*WORK REQUIRED*. Your answer must consist solely of the lines from the start of the entries below through the line with "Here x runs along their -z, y", unchanged.
Start of MATERIAL FOR THE TASK
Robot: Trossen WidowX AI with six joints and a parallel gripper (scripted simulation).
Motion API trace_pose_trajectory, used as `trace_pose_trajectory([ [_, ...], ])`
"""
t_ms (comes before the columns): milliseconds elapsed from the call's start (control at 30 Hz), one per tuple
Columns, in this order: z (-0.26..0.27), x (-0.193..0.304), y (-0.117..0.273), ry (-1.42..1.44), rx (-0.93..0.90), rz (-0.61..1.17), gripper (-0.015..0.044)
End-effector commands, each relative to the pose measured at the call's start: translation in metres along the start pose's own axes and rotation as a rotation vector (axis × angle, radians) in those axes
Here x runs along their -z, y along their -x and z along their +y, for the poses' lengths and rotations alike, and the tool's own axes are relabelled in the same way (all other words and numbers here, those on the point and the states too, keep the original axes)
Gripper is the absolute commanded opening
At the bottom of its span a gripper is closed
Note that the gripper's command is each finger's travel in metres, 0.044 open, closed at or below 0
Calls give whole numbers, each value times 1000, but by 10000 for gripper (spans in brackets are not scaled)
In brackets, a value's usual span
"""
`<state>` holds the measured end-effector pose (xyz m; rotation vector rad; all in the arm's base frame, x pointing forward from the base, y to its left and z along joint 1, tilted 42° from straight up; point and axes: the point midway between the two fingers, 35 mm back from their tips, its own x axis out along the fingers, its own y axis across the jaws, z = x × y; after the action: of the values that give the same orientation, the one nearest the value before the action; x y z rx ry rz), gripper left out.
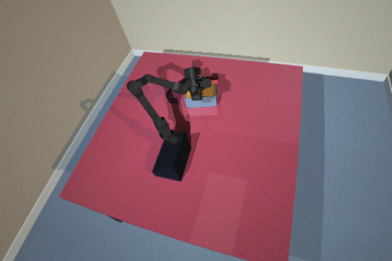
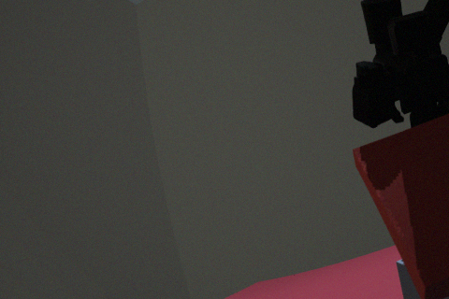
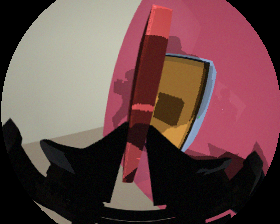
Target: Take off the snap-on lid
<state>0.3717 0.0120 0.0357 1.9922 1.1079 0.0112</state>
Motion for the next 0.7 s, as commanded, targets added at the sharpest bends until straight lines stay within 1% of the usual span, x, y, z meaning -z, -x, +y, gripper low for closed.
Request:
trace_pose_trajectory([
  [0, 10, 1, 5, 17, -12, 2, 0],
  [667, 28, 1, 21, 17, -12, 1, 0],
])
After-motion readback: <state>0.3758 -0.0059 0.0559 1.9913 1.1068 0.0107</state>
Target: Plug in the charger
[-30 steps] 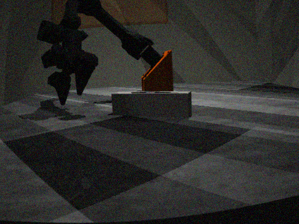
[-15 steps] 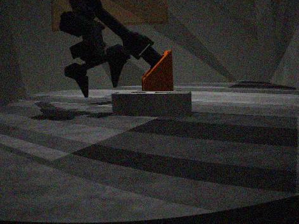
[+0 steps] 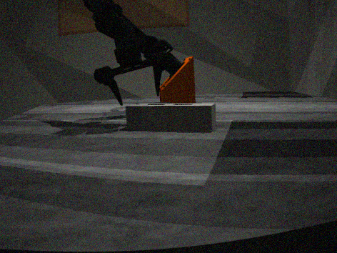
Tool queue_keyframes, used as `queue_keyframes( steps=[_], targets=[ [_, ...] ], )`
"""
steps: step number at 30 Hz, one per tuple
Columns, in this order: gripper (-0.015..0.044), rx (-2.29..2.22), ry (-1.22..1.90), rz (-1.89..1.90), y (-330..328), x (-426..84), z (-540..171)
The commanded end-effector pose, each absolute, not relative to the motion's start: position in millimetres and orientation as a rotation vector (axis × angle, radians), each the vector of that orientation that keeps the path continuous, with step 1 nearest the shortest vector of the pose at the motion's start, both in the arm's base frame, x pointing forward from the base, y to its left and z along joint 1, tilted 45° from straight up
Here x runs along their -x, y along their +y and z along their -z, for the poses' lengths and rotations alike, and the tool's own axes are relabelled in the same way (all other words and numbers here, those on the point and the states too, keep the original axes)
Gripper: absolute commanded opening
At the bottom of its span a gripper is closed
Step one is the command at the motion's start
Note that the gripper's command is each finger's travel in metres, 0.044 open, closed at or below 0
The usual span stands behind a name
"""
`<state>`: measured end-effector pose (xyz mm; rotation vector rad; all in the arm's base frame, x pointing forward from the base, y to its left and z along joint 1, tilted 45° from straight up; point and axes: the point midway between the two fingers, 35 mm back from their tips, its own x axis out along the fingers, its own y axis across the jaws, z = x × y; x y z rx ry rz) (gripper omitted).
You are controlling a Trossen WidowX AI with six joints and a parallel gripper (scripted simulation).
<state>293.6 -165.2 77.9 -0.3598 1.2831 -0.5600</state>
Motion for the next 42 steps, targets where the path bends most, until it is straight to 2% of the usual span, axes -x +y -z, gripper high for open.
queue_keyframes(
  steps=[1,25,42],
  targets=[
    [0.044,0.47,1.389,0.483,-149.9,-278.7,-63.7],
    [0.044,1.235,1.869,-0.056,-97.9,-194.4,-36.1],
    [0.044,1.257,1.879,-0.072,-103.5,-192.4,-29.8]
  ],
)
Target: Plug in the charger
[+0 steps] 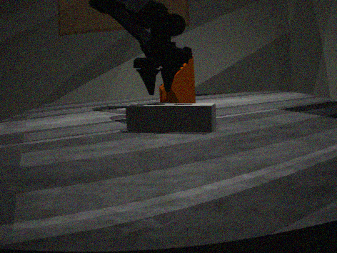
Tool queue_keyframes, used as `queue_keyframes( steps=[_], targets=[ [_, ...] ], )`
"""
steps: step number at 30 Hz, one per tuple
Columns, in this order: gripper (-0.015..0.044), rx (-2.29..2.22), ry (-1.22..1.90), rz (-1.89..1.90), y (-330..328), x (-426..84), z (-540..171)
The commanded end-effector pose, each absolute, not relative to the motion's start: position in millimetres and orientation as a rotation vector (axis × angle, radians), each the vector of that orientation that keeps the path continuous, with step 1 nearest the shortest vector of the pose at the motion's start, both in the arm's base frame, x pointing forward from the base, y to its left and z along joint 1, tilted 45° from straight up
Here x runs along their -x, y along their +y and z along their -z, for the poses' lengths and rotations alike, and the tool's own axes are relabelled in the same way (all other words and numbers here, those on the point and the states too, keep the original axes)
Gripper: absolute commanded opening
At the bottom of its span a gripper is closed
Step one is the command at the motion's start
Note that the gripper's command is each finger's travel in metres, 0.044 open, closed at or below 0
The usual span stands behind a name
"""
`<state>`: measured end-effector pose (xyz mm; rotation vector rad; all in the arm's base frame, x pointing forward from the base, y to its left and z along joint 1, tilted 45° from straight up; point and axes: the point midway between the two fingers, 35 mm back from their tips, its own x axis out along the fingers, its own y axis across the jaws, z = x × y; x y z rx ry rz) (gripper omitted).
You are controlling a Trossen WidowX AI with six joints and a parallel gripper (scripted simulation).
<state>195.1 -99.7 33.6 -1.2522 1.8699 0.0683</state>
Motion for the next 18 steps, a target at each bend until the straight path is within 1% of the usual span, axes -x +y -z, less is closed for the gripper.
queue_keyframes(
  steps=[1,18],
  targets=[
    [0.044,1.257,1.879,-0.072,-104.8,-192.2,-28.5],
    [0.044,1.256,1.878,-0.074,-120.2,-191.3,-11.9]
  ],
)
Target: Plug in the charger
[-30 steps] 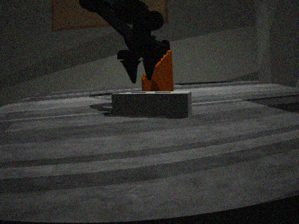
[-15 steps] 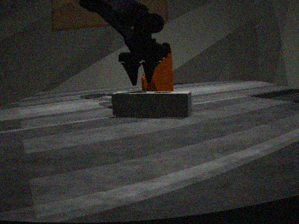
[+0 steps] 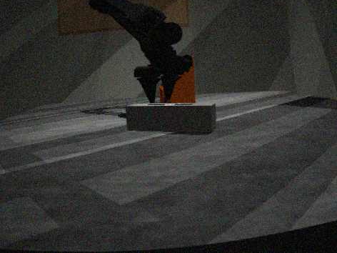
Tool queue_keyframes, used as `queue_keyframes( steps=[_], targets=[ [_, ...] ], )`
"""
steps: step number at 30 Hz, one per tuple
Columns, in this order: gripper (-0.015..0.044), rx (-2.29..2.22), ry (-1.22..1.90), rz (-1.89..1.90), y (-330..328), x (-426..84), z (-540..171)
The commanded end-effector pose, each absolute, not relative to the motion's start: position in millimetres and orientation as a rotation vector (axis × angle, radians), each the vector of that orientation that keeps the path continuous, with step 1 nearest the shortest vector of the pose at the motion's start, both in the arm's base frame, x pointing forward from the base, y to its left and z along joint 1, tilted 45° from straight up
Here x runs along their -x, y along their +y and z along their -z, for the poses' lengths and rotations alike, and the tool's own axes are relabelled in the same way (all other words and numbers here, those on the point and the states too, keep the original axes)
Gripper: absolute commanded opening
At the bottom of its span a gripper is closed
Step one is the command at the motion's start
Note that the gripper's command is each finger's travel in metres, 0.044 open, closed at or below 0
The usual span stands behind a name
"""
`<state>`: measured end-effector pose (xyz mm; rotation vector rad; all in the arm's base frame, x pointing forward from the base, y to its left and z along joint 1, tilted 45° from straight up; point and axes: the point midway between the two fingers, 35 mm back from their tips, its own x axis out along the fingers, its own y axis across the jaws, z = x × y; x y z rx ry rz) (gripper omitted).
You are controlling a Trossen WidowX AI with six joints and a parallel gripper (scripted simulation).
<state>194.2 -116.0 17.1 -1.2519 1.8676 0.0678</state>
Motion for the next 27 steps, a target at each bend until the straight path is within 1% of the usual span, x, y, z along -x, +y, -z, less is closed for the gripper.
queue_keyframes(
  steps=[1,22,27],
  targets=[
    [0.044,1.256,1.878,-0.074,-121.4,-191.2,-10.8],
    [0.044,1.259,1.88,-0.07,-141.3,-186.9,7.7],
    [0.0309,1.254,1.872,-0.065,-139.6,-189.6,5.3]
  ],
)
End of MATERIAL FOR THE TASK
*ANSWER SECTION*.
Robot: Trossen WidowX AI with six joints and a parallel gripper (scripted simulation).
Motion API trace_pose_trajectory, used as `trace_pose_trajectory([ [_, ...], ])`
"""
t_ms (comes before the columns): milliseconds elapsed from the call's start (control at 30 Hz), one per tuple
Columns, in this order: z (-0.26..0.27), x (-0.193..0.304), y (-0.117..0.273), ry (-1.42..1.44), rx (-0.93..0.90), rz (-0.61..1.17), gripper (-0.015..0.044)
End-effector commands, each relative to the pose measured at the call's start: translation in metres along the start pose's own axes and rotation as a rotation vector (axis × angle, radians) in those axes
Here x runs along their -z, y along their -x and z along their +y, for the poses' lengths and rotations alike, and the tool's own axes are relabelled in the same way (all other words and numbers here, those on the point and the states too, keep the original axes)

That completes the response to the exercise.